Efficient Algorithms for Online Learning
Online Learning is a powerful framework for modeling many sequential-decsion problems, such as online portfolio optimization in finance, or online classification in machine learning. It is also an important theoretical machine learning paradigm that (as opposed to classical supervised statistical learning paradigm) interleaves between the training and testing phases of learning, and does not rely on a statistical model. While a great emphasis is usually being put on designing online algorithms with optimal convergence rates (regret), I tend to put emphasis (also) on the design of computationally-efficient algorithms that are scalable to large problems. Recently, I’m interested in showing that under more refined-models (e.g., combination of stochastic and adversarial) it is possible to obtain stronger guarantees with much more efficient algorithms.
Main results include:
- The first algorithm for Online Linear Optimization with an approximation oracle (these include many natural online variants of combinatorial problems such as TSP, Vertex-Cover and more) with only logarithmic oracle complexity, see NIPS17 paper.
- A result showing that in many cases of interest the computationally-efficient Online Gradient Descent algorithm achieves logarithmic regret on non-strongly convex sequences (previous such algorithms are much less scalable), see the recent manuscript.
- A result which analyzes the regret of the nonconvex online gradient ascent for Online PCA, showing that when the data follows a stochastic model subject to adversarial-perturbations this nonconvex optimization algorithm can provably minimize regret (greatly improving over previous convex optimization-based algorithms which are much less scalable), see the recent manuscript.
Projection-free Learning and Optimization
The computational bottleneck in scaling-up many machine learning optimization algorithms is the difficulty of computing orthogonal projections onto convex sets. A very popular example is that of low-rank matrix factorization problems, such as the highly popular matrix-completion problem which is at the heart of many digital-content recommendation systems. For such problems this projection amounts to computing very expensive matrix decompositions (e.g., full-rank singular-value decomposition). An alternative is to use so-called projection-free algorithms which are mostly based on the classical Conditional Gradient (CG) algrotihm (aka Frank-Wolfe), which apply much more efficient steps (e.g., only low-rank SVD in the context of low-rank matrix problems).
Main results include:
- The first linearly converging CG algorithm for optimization over polytopes (exponential improvement over previous results), and the first regret-optimal algorithm for online learning, see FOCS13 paper and SIOPT paper. An even more efficient algorithm with promising empirical performance is described in this NIPS16a paper.
- The first provably-faster CG algorithm for optimization with low-rank matrices, see NIPS16b paper.
- Faster analysis of CG (quadratic improvement) for strongly-convex sets, see ICML15a paper.
- Fast stochastic algorithms for low-rank and nonsmooth matrix problems, see here.

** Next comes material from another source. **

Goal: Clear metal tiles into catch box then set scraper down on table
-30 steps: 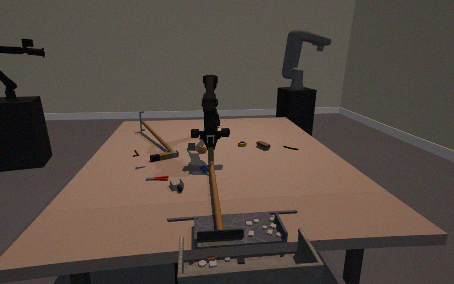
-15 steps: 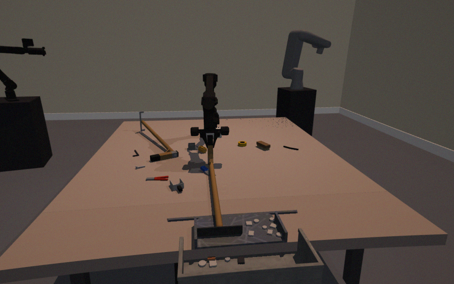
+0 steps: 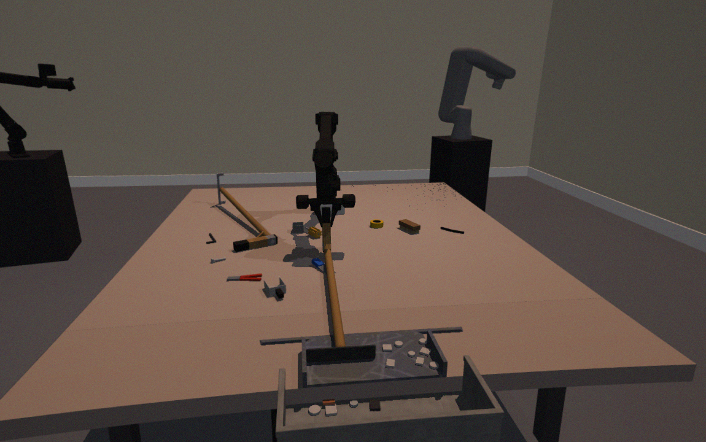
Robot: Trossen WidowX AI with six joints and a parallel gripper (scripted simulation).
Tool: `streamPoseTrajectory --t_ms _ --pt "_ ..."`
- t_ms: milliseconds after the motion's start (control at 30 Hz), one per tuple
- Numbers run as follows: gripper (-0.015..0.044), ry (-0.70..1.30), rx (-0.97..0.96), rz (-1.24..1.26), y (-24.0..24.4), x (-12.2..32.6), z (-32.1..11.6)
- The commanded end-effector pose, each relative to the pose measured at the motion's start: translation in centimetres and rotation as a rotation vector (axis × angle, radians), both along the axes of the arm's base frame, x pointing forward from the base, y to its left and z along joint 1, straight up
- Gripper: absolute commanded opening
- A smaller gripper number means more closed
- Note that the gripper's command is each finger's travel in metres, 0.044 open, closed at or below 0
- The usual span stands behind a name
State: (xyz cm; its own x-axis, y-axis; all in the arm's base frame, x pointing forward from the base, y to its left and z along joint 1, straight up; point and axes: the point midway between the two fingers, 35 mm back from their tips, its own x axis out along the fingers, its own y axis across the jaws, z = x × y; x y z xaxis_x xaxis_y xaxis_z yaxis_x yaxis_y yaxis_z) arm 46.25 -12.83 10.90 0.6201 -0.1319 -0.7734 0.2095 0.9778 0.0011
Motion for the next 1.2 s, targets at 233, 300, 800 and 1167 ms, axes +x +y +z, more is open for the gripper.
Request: streamPoseTrajectory --t_ms 233,300,800,1167 --pt "0.0000 -0.021 -0.004 0.002 0.2 -1.2 0.8" --pt "0.0000 -0.021 -0.004 0.002 0.2 -1.5 0.8" --pt "0.0000 -0.021 -0.004 0.002 0.6 -3.4 0.8" --pt "0.0000 -0.022 -0.004 0.001 0.8 -4.7 0.8"
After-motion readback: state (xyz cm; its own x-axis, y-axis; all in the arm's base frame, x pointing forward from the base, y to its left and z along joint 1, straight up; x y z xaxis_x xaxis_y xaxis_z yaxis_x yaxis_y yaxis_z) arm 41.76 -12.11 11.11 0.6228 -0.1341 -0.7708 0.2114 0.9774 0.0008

- Fast CG-type algorithms for several matrix-recovery problems, see here.
Efficient PCA Algorithms
Principal Component Analysis is one of the most celebrated and popular data-analysis procedures and as such, its efficient implementation is of significant interest. I have studied this fundamental problem in several computational settings of interest. Current results include:
- A general framework reducing top-eigenvector computation to solving only a short sequence of convex quadratic problems . This gives rise a stochastic algorithm for PCA which significantly improves over classical methods and is the fastest to date in a wide regime of parameters, see this manuscript and this ICML16 paper. Follow-up works which exhibit promising empirical performance consider the closely related problem of Canonical Correlation Analysis, see NIPS16c paper, and the use of coordinate-descent methods, see ALT18 paper.
- Communication-efficient distributed algorithms for stochastic estimation of principal components , see ICML17 paper.
- Time and memory efficient PCA computation in the streaming model , see SODA15 paper.
- Efficient PCA algorithms for adversarial online learning settings, see ICML15b paper, and the recent manuscript.
Fast Algorithms for Semidefinite Programming
Solving semidefinite programs is an important subprocedure in many state-of-the-art algorithms for ML and optimization. It is also notoriously difficult to solve in large scale. I have introduced the first sublinear-time algorithm for solving SDPs (see NIPS11 paper) which I later significantly improved in this Math. Prog. paper, and gives the current fastest running times in a wide regime of parameters. This result is further accelerated using my work on faster eigenvector computations, as described here (Sec. 7).
I have also developed a novel randomized smoothing technique for SDP which is particularly suitable for sparse data, as described in my dissertation (Sec. 4.7).